Question

S.I unit of permittivity is:
A) \[{C^2}{m^2}{N^2}\]
B) \[{C^2}{m^ - }^2{N^{ - 1}}\]
C) \[{C^2}{m^2}{N^{ - 1}}\]
D) \[{C^{ - 1}}{m^2}{N^{ - 2}}\]

Answer 1

Hint: To get the correct answer to this question we can write a formula where the required quantity is appeared and use the known S.I. units which means the international system of units, all the other quantities we can get the units of our required quantity.

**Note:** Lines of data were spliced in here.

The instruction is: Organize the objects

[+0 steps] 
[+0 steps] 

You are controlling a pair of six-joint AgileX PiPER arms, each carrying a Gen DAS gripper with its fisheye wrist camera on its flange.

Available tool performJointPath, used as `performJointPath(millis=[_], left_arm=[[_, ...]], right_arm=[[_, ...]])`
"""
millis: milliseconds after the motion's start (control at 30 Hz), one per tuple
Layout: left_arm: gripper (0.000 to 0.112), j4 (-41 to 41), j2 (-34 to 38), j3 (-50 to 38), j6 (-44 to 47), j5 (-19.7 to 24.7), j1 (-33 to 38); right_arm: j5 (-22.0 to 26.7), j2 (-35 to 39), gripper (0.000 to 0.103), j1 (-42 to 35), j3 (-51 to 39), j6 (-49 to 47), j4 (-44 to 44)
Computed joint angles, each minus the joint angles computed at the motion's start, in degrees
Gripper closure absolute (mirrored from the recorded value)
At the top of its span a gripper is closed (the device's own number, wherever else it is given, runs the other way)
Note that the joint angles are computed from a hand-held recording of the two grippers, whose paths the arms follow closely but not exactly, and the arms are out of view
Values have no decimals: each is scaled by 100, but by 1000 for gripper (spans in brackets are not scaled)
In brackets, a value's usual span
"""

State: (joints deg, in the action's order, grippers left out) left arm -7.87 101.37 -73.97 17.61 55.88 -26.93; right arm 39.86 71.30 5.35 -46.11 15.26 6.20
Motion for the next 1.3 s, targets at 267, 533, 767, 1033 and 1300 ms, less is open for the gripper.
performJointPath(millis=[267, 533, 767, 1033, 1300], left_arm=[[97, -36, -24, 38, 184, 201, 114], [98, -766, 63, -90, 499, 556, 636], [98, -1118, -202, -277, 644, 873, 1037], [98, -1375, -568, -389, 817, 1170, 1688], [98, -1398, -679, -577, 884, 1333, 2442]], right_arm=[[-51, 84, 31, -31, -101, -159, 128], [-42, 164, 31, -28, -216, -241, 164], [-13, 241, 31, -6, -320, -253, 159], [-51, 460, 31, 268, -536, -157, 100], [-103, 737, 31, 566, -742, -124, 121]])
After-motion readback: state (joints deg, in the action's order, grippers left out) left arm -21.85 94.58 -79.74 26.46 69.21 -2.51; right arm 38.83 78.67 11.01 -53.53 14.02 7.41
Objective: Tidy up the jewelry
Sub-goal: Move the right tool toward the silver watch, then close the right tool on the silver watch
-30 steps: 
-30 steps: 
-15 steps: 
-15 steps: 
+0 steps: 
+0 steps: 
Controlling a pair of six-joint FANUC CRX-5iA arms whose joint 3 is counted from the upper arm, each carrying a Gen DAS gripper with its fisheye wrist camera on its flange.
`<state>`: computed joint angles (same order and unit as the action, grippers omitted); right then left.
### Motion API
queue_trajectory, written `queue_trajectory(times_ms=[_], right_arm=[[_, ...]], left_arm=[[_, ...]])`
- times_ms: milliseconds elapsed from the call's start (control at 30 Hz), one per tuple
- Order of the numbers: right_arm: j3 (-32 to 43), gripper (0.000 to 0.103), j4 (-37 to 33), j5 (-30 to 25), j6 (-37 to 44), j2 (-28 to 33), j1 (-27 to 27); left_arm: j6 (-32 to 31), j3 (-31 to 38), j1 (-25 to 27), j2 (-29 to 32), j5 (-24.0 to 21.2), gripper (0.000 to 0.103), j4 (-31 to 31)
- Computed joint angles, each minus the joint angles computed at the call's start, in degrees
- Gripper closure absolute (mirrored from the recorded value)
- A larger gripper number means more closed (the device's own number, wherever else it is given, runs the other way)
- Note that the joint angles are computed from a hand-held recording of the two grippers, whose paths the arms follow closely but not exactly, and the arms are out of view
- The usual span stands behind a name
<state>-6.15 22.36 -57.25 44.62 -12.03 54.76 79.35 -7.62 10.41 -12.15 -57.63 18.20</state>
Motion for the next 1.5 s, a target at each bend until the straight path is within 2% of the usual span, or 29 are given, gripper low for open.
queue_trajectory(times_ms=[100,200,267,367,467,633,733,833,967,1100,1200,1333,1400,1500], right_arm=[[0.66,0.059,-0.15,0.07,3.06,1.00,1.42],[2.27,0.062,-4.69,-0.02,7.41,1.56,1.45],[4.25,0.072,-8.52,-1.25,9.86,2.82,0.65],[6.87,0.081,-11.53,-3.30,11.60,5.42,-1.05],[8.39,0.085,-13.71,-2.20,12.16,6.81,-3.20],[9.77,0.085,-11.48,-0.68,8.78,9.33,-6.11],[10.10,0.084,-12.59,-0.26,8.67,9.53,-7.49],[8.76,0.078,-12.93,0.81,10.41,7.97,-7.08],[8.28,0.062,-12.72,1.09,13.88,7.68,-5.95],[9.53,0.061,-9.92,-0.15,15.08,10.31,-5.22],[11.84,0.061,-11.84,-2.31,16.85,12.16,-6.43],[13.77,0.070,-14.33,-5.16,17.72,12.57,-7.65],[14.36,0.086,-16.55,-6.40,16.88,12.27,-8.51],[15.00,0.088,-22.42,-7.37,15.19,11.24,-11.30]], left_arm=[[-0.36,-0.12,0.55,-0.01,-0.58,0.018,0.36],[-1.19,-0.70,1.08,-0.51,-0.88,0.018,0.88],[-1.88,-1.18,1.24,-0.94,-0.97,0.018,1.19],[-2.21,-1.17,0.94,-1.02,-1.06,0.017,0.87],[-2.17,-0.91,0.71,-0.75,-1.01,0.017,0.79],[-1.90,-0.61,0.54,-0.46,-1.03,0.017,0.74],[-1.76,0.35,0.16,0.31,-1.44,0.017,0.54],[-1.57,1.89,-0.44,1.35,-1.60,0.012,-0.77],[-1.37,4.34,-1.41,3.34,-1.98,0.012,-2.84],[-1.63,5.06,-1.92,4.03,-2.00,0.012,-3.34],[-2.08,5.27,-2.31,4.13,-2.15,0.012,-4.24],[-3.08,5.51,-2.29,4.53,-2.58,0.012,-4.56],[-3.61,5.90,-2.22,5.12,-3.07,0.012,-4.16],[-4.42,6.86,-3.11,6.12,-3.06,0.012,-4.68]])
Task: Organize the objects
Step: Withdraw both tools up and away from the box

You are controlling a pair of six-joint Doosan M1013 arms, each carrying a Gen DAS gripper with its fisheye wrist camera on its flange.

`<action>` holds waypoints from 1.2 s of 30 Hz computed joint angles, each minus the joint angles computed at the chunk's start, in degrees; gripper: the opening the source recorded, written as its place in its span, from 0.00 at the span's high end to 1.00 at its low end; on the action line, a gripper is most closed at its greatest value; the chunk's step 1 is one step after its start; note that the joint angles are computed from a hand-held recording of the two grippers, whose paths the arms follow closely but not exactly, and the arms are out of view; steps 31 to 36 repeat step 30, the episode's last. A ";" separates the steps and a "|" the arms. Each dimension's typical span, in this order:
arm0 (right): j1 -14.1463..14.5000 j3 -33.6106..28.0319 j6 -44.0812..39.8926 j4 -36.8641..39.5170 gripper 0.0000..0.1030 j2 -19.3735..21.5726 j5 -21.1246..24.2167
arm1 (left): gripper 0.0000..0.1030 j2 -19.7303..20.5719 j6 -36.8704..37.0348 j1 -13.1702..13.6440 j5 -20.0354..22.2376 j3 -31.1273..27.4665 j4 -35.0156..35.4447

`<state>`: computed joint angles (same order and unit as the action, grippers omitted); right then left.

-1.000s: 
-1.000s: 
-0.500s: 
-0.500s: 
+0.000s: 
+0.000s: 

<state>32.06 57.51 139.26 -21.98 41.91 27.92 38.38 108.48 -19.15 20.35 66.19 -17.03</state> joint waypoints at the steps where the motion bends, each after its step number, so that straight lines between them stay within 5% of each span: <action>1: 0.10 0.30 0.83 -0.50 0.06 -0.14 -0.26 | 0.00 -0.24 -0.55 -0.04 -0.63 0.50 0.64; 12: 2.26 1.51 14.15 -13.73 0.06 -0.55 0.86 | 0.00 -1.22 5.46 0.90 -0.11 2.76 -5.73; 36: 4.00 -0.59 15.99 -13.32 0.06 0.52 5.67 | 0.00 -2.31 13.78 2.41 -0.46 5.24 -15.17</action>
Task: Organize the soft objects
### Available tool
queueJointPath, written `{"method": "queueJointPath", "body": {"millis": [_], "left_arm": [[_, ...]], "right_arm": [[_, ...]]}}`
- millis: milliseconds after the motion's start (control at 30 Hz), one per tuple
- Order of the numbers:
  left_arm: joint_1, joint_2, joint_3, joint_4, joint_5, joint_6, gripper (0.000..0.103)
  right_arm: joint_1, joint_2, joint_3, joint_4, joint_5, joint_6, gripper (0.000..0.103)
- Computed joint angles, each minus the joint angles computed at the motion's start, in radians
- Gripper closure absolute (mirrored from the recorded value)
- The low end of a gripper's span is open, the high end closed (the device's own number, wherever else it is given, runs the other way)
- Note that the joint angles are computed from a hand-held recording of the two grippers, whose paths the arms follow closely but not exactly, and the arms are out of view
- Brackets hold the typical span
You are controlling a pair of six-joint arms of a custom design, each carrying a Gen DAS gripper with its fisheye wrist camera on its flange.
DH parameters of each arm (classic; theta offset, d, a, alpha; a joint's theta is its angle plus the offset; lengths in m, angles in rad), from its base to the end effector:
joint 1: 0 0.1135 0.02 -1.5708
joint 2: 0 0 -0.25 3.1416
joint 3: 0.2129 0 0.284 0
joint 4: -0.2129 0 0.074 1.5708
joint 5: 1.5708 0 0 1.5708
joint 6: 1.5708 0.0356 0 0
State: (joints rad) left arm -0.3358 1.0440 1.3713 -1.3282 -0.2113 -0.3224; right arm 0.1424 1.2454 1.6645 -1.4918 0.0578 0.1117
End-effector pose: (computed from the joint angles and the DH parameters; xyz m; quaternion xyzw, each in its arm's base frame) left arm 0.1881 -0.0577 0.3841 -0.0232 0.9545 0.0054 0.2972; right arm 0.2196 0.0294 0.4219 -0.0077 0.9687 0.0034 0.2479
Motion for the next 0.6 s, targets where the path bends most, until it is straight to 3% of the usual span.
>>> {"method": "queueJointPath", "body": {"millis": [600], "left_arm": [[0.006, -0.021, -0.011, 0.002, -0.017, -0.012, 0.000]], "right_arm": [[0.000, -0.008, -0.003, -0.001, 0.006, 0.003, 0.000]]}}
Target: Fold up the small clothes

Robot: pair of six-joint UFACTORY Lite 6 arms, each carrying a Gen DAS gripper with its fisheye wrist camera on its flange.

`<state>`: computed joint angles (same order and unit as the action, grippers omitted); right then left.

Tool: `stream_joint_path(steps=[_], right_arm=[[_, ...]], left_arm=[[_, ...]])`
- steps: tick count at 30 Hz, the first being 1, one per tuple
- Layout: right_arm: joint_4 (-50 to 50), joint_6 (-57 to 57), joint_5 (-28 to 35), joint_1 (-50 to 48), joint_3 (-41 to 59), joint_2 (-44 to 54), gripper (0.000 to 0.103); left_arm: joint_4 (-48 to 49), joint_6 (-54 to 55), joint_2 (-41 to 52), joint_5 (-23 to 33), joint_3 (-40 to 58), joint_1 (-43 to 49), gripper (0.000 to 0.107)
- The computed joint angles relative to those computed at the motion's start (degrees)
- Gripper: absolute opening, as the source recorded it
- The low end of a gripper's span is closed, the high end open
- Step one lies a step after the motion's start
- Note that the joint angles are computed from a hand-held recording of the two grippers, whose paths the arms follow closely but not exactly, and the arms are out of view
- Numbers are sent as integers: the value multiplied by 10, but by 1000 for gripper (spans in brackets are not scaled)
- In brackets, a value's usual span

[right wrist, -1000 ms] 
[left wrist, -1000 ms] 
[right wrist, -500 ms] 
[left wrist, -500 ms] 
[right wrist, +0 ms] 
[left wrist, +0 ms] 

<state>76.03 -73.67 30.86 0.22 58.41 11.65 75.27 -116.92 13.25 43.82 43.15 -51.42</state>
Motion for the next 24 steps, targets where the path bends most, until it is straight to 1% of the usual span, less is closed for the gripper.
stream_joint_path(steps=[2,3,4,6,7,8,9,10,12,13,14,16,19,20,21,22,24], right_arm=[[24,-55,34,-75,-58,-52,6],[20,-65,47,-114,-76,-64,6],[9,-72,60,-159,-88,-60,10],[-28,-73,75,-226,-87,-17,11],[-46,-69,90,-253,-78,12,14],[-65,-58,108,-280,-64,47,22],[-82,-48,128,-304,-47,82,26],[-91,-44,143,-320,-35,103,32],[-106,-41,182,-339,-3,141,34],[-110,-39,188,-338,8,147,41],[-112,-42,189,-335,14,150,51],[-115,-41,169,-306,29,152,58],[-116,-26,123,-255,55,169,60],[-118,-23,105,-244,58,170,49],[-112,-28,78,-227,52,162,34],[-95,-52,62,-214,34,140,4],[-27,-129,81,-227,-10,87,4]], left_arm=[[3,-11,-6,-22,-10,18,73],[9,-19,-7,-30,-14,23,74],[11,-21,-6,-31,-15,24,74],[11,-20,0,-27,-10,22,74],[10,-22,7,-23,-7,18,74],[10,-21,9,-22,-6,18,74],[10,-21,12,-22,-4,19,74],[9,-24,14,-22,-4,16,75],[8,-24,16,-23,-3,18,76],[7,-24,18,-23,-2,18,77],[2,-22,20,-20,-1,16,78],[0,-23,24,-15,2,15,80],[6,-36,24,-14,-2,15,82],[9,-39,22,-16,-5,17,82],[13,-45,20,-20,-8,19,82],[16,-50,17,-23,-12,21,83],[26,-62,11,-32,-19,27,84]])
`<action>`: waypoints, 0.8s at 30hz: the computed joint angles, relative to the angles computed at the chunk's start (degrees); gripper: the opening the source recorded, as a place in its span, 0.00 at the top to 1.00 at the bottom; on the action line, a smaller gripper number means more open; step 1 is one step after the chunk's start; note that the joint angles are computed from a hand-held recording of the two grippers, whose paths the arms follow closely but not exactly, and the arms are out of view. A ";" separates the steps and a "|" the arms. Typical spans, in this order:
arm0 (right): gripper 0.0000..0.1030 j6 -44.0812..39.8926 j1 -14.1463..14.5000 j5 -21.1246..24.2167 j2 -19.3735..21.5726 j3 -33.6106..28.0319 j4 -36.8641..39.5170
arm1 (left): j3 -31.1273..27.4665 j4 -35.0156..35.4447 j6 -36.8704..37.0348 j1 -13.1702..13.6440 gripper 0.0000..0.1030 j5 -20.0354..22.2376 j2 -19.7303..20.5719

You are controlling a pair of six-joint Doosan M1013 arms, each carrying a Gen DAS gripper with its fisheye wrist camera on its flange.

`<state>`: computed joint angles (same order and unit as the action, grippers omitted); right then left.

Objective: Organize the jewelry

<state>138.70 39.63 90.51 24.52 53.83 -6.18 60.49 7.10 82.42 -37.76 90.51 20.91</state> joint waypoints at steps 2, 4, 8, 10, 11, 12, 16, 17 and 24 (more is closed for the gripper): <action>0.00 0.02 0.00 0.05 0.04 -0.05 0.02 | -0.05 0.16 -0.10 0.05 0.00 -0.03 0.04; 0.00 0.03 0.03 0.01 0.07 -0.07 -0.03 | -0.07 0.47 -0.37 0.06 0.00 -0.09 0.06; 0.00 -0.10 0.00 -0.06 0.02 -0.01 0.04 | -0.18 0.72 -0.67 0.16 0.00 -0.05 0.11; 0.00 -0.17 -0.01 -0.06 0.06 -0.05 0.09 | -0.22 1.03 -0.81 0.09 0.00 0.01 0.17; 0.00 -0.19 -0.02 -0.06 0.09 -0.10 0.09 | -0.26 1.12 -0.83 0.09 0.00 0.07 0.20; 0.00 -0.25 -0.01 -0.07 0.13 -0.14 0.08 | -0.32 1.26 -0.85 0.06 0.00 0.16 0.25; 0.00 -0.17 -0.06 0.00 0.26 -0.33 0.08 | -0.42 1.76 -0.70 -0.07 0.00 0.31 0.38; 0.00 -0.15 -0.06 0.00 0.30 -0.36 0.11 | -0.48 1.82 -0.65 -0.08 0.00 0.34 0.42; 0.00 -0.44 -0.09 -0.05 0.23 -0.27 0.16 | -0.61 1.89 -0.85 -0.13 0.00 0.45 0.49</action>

Complete step by step answer:
Here we will be using coulomb’s law in electrostatics
$F = \dfrac{{{q_1} \times {q_2}}}{{4\pi { \in _0} \times {r^2}}}$
Where we know that,
F= force between charges q₁ and q₂
S.I. unit of force: Newton=N
q₁ and q₂ are the charges
S.I. unit of charge = Coulomb=C
r = distance between the charges
S.I. unit of distance: meter=m
${ \in _0}$=permittivity
4 and π are constants so and are unitless
${ \in _0} = \dfrac{{{q_1} \times {q_2}}}{{F \times 4\pi \times {r^2}}}$
Units of permittivity \[{\text{ = }}\left[ {\dfrac{{{\text{unit of charge }}{{\text{q}}_1} \times {\text{unit of charge }}{{\text{q}}_2}}}{{{\text{unit of force}} \times {{\left( {{\text{unit of distance}}} \right)}^{\text{2}}}}}} \right]\]
= ${C^2} \times {N^{ - 1}} \times {m^{ - 2}}$
Hence, (B) is the correct option.

Additional Information: Permittivity is the property of every material, which measures the opposition offered against the formation of an electric field. It is represented by the Greek alphabet ϵ. It tells the material to store potential energy under influence of an electric field. In electromagnetism, the absolute permittivity, often simply called permittivity and denoted by the Greek letter ε, is a measure of the electric polarizability of a dielectric.

Note:
Another method:
We can use the formula for finding the capacitance of a capacitor to find the unit of permittivity
We know that $C = { \in _0} \times A/d$
Where C= capacitance of a capacitor
Units of capacitance=farad
Farad in units=\[{s^4} \cdot {A^2} \cdot {m^{ - 2}} \cdot k{g^{ - 1}}\]
We know that A = Ampere “unit of the current “
Since current = charge /per unit time
So, A = C/s, Where “C“ is unit of charge
Farad=\[\]\[{s^4} \cdot {C^2} \cdot {m^{ - 2}} \cdot k{g^{ - 1}}{s^{ - 2}}\]
“d” is the distance between plates
Unit of d = m
”A” is the area of the plate
Units of A = m2
${ \in _0} = C \times d/A$
Calculating the SI unit of ε:
Required units = \[\dfrac{{unit{\text{ }}of{\text{ }}C \times unit{\text{ }}of{\text{ }}d}}{{unit{\text{ }}of{\text{ }}A}}\]
= \[{s^4} \cdot {C^2} \cdot {m^{ - 2}} \cdot k{g^{ - 1}}{s^{ - 2}} \times m/{m^2}\]
= $({s^2}{m^{ - 1}}k{g^{ - 1}}){C^2}/{m^2}$
Where $({s^2}{m^{ - 1}}k{g^{ - 1}}) = {N^{ - 1}}$
So the unit of permittivity =${C^2}{N^{ - 1}}{m^{ - 2}}$
Hence, Option (B) is the correct answer.